A new bill proposed in New York City would require the city’s Department of Sanitation (DSNY) to accept commercial solid waste at city-owned or operated marine transfer stations and city-owned or operated rail transfer stations.
Into No. 55, which was submitted to the Committee on Sanitation and Solid Waste Management, is sponsored by councilmembers Sandry Nurse, Alexa Avilés Althea V. Stephens, James F. Gennaro, Shaun Abreu, Jennifer Gutiérrez, Chi A. Ossé, Crystal Hudson and Kevin C. Riley (by request of the Brooklyn Borough president).
The bill would also require DSNY to publicly report the amount and type of waste received at such facilities annually.
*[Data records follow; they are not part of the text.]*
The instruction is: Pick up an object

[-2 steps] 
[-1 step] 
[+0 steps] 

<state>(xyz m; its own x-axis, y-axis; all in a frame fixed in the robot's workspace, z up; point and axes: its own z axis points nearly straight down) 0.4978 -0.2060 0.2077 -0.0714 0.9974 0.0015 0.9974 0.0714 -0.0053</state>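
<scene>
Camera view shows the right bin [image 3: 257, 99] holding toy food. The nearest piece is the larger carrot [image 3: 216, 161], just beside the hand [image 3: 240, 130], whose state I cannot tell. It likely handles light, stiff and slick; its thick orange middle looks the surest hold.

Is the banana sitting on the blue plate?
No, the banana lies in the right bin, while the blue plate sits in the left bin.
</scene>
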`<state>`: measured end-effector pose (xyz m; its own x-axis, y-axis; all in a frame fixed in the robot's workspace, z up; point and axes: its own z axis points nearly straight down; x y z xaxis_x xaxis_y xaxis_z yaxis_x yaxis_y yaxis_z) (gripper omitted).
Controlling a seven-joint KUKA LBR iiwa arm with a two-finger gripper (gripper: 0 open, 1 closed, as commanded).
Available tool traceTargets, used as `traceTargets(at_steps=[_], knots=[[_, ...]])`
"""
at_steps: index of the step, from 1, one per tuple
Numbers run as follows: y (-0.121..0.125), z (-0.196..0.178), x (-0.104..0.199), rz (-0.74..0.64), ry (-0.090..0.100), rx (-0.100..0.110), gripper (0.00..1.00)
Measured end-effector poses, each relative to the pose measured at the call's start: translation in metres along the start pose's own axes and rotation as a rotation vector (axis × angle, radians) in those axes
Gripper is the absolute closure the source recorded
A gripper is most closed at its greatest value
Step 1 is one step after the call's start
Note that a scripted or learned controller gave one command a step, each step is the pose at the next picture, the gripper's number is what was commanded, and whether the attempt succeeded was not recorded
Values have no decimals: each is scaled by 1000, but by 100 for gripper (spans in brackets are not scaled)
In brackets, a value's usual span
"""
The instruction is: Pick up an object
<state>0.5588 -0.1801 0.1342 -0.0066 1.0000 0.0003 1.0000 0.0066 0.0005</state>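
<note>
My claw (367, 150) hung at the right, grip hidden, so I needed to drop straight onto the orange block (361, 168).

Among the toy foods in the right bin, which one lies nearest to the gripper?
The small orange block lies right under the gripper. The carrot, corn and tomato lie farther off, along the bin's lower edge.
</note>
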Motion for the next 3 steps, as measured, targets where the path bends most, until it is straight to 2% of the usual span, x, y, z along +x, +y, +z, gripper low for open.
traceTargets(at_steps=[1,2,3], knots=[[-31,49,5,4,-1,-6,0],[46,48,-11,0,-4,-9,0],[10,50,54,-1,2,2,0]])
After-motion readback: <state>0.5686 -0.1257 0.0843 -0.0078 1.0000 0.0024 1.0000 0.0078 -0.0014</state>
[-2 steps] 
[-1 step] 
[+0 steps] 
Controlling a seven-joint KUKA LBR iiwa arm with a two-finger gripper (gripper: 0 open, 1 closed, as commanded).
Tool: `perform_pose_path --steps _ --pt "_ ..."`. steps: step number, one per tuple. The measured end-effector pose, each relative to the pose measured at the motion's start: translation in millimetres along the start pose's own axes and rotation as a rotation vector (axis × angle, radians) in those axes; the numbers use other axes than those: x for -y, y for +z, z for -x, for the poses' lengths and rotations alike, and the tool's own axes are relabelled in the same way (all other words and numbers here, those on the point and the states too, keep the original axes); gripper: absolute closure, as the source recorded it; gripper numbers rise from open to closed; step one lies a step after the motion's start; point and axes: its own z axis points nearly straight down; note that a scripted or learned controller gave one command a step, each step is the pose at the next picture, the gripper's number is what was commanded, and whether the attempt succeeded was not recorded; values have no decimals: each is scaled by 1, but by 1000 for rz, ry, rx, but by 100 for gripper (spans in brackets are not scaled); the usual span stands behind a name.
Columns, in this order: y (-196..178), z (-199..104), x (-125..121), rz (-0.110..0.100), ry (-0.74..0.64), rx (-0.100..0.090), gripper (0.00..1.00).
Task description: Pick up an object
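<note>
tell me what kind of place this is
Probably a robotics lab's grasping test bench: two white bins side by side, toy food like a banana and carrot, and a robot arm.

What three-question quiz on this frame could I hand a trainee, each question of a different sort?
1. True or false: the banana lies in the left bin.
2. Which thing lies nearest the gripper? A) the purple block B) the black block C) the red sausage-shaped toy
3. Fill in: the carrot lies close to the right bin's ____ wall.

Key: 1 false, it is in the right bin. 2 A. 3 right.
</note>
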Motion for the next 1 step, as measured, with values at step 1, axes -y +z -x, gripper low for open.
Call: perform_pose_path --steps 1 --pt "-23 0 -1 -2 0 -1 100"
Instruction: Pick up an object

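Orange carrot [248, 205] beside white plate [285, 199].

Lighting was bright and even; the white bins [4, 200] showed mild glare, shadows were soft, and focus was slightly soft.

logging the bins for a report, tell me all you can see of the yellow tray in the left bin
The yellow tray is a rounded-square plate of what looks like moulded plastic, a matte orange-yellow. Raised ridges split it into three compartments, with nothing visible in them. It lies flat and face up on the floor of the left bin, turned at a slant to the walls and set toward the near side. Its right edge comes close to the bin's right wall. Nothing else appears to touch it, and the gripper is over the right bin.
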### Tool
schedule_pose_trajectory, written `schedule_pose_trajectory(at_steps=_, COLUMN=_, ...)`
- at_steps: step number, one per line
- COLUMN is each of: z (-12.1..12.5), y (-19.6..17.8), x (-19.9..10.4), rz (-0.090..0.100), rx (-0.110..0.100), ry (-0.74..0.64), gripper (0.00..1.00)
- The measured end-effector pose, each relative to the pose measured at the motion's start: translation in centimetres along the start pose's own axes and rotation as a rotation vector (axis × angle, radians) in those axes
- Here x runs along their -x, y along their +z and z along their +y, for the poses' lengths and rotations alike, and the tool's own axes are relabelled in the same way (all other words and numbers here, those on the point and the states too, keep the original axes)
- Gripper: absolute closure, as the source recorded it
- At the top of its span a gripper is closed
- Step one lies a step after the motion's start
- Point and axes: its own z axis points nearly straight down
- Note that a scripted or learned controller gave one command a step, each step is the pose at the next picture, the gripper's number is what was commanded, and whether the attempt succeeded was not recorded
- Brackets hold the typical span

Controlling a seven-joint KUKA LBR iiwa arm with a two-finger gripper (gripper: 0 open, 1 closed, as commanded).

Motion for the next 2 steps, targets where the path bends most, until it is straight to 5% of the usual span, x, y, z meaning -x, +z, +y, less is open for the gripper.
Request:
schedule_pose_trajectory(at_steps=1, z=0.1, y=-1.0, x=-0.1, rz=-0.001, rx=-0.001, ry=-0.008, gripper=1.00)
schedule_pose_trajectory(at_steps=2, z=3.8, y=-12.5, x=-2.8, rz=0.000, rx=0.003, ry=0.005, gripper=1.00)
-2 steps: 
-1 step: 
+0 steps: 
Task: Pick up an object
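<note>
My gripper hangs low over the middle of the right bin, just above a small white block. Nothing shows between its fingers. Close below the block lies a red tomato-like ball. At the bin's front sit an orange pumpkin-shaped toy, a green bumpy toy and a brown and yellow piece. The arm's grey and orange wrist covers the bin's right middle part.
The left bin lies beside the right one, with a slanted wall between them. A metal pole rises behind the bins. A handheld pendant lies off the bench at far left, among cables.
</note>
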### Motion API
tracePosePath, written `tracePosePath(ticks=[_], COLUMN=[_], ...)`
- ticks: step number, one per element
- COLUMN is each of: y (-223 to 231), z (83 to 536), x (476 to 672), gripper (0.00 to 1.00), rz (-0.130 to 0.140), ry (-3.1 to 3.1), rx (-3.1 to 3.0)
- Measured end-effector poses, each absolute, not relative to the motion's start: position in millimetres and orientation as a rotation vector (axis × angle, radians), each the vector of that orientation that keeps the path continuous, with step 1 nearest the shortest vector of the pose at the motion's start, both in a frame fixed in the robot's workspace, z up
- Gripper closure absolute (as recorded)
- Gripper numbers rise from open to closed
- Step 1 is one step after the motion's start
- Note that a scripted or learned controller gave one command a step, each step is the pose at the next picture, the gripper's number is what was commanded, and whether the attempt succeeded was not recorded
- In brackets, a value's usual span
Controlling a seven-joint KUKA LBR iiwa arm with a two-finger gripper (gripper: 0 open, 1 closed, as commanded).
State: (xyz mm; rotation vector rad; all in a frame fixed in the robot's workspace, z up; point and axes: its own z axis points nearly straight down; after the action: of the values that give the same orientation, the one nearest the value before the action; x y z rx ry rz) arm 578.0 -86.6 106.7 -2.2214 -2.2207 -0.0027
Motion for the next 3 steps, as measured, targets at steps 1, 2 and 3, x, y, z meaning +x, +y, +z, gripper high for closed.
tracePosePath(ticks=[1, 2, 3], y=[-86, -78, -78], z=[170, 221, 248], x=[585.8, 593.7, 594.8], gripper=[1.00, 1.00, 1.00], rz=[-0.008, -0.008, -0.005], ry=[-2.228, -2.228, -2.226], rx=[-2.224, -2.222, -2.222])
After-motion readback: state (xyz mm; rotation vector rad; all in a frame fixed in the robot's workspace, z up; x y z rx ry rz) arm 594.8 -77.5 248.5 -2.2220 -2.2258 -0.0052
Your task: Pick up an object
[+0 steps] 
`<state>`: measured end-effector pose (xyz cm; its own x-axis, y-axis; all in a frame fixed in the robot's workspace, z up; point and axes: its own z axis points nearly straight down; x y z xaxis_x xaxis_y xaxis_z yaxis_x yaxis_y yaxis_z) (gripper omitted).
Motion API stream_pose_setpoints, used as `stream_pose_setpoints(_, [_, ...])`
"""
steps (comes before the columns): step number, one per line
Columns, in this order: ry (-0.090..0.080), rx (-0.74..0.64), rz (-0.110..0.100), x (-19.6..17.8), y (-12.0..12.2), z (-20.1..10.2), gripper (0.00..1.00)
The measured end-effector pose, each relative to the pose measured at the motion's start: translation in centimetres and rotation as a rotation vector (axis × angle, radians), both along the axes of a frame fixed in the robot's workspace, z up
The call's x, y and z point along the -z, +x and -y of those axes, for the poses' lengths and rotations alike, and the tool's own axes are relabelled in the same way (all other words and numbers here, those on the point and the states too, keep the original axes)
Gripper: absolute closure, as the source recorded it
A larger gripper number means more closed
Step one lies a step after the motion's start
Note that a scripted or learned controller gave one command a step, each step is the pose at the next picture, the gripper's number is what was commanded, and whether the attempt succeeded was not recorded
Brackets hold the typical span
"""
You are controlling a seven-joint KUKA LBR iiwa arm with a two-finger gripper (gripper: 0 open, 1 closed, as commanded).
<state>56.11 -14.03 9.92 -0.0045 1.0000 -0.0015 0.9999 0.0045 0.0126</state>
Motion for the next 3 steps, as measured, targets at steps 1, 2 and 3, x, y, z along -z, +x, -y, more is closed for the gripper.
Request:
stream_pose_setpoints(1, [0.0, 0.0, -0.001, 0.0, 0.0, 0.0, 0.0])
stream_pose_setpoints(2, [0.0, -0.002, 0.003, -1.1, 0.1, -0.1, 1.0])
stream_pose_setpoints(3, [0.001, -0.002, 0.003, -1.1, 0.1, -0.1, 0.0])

The Transform Don’t Trash NYC Coalition, a group dedicated to improving New York City’s commercial trash industry, has expressed support for the bill, stating it would enact a “long-delayed environmental justice priority by reducing the number of trucks traveling in and out of communities overburdened by private, truck-based transfer stations.”
According to the group, private sanitation trucks must travel unnecessary miles across boroughs and communities to reach private transfer stations, where waste is exported via truck.
The city’s 2006 Solid Waste Management Plan (SWMP), which expires in 2025, directed DSNY to report on efforts to process commercial waste at marine transfer stations, as well as to issue a request for proposals to process commercial waste and at least one Manhattan facility, but the Don’t Trash NYC Coalition says no further action has been taken.
“The mandate of Intro 55 would precede the new 20-year SWMP due in 2026 and would coincide with the expected citywide implementation of the new Commercial Waste Zones system required by Local Law 199 of 2019,” the group says in a statement released Feb. 26. “Zones will sharply reduce commercial waste truck mileage citywide and incentivize the use of waste and recycling facilities with high safety and environmental standards, including publicly-owned marine and rail-based transfer stations.”